To save on my home insurance, I decided to install a monitored home alarm system.  For a simpler install, I decided on a wireless Lynx system with components readily available on ebay and lots of tutorials online including youtube.  A traditional wired alarm system usually has a control panel with a processor board inside with wires to all the sensors, keypads, and a connection to a hard-wired phone line.   The Lynx system combines the alarm processor and keypad into one unit with wireless sensors.  Batteries on the sensors are supposed to last 5-7 years.

For the Lynx system, there are a few models available

L5000 – first generation, 4.7″ touch screen, no wifi option, no 3G/4G module option – discontinued?

L5100 – Added features include Z-Wave (home automation control) option, wifi module option, Total Connect (requires monthly subscription for browser/app control)

L5200/L5210 – Added video viewing,  Lynx Connect app,  and upgradeable firmware

L7000 – same as L5200 with 7″ touchscreen and phone line monitoring no longer supported

Though internet monitoring (either wired or wifi) sounds great on paper, my discounted monitoring company will charge extra for this ($8-$10).

With these options, I decided on the L5000 since I don’t need home automation and wanted to use my VOIP line.  The main reason for my alarm is to save money on my home insurance and I’m not protecting a gold vault in my house.

Setting up the system and adding sensors is fairly simple following guides online.  You need to run power from an outlet (low voltage through an included AC adapter) and then telephone wire to your phone line.   I was going to add an AC outlet high up in a closet but it was simpler to just go through the wall to a pre-existing bedroom outlet on the other side of the wall.   I purchased a door sensor for the front door, infrared motion sensor for the hallway and a smoke detector (now I have two).   I also purchased a key fob but didn’t use it since I didn’t want to load up my key chain with a second fob.   I later added a flood sensor for the water heater in the basement and second door sensor for the sliding door.  One thing I was confused about was I thought my alarm model didn’t have the option to timeout the display but it does.

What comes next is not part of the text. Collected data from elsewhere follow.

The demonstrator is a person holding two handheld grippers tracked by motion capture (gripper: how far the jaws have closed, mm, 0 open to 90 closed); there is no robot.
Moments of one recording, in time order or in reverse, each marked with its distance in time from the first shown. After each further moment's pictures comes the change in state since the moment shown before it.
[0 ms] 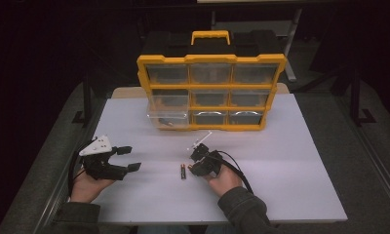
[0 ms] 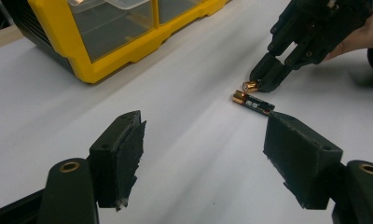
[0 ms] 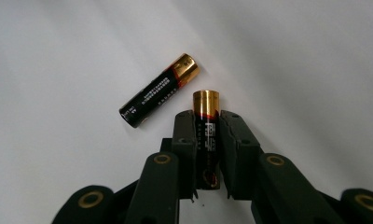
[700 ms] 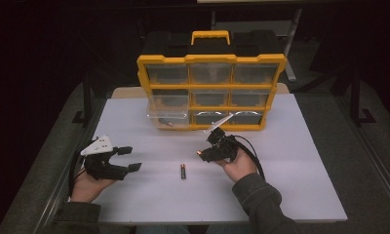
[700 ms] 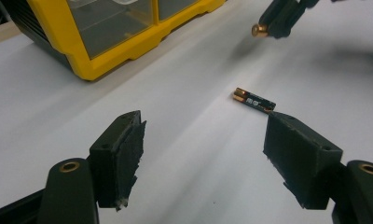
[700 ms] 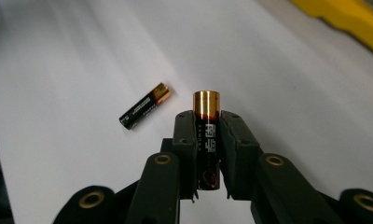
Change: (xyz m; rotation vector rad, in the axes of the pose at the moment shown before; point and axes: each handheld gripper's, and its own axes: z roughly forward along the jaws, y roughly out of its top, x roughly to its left) left arm 0.000 -0.001 0.002 0.005 -0.002 -0.009; right arm -0.037 0.006 -0.055 -0.090 0.077 0.015
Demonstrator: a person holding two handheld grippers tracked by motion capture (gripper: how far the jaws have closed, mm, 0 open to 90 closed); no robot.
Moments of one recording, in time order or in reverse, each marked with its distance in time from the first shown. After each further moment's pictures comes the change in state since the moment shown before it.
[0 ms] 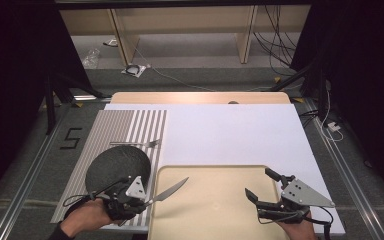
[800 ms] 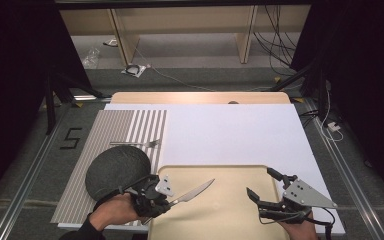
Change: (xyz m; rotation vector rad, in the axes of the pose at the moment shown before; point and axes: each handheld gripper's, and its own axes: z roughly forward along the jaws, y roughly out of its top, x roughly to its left) left arm -0.019 0.055 0.017 -0.011 -0.087 0.034; right arm -0.001 0.002 -0.003 -0.011 -0.014 -0.004
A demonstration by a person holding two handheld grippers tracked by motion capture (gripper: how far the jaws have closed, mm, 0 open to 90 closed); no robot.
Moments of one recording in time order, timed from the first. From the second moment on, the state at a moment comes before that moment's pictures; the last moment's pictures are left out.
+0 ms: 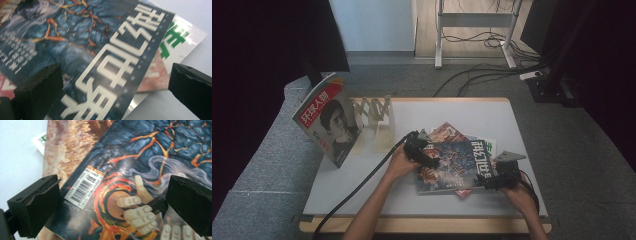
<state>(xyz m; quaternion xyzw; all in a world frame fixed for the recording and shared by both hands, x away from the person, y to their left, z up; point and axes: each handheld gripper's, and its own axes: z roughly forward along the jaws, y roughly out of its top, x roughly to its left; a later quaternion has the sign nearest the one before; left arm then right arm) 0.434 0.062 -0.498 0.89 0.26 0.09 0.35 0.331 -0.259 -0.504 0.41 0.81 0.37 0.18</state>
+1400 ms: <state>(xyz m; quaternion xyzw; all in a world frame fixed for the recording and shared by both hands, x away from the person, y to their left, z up) 0.409 0.067 -0.496 0.90 0.27 0.07 0.33 0.328 -0.279 -0.513 0.45 0.80 0.33 0.21</state>
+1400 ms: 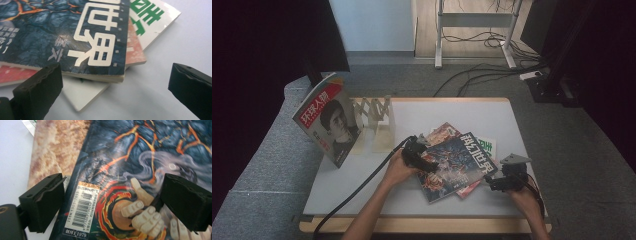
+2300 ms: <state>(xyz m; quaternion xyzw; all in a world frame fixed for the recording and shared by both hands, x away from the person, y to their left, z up) 0.357 0.077 -0.498 0.91 0.25 0.06 0.32 0.390 -0.288 -0.510 0.49 0.78 0.32 0.22</state>
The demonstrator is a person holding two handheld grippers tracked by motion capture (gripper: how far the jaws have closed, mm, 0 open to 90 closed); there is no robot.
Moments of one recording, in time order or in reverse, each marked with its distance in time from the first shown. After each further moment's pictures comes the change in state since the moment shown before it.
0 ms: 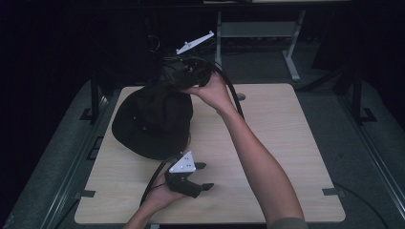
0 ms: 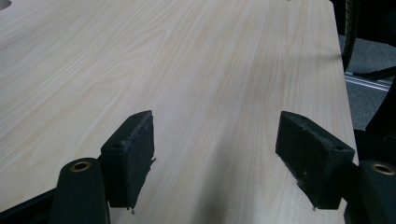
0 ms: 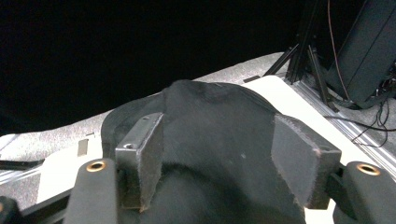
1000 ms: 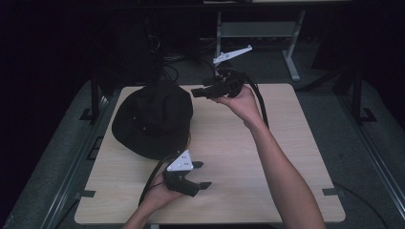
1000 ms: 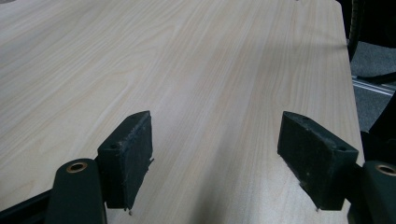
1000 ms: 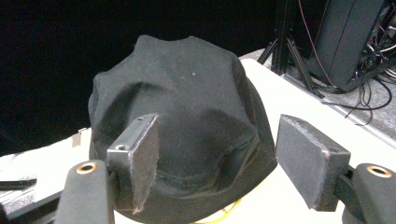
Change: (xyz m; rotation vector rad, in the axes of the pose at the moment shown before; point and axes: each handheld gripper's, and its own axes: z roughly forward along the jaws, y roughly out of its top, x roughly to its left) left arm 0.004 -0.003 -0.003 -0.006 0.016 -0.036; right arm -0.023 -0.062 -0.052 -0.053 -0.038 0.111
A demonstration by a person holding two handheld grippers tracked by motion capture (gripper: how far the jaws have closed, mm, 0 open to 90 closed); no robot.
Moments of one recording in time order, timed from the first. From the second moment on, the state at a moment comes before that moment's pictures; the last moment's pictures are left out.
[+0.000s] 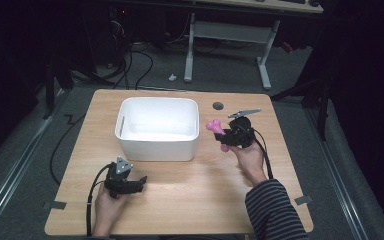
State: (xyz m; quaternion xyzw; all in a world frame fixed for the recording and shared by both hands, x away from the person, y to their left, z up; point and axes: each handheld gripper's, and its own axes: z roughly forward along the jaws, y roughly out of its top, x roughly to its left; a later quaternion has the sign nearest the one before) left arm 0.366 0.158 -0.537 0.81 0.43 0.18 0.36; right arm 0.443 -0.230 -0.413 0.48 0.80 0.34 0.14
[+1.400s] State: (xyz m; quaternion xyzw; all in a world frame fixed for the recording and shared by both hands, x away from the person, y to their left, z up) left arm 0.366 0.158 -0.537 0.81 0.43 0.18 0.36; right arm 0.454 -0.150 -0.345 0.37 0.83 0.38 0.15
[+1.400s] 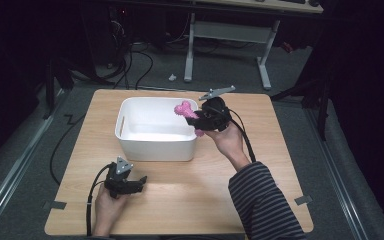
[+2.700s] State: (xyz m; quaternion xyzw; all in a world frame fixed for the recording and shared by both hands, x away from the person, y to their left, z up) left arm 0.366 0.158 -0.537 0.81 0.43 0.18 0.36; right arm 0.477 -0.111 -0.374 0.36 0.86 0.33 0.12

For VOIP, there could be a lot of problems connecting to the modem in the alarm.  To maximize my chances for success, I set my ATA adapter to use the G711u codec (less compression than G729) .  For your router, you want to prioritize voice packets (do this if you have VOIP).  For my Linksys E900 router, under Applications & Gaming->QoS, I made sure WMM Support was Enabled, Internet Access Priority is Enabled and added a Voice Device, entered my ATA adapter’s mac address and set the priority to high.

The Monitoring Center came by to configure and test my system and collect payment.  They charge $10/month for basic monitoring with 6-month signing bonus and $100 activation fee.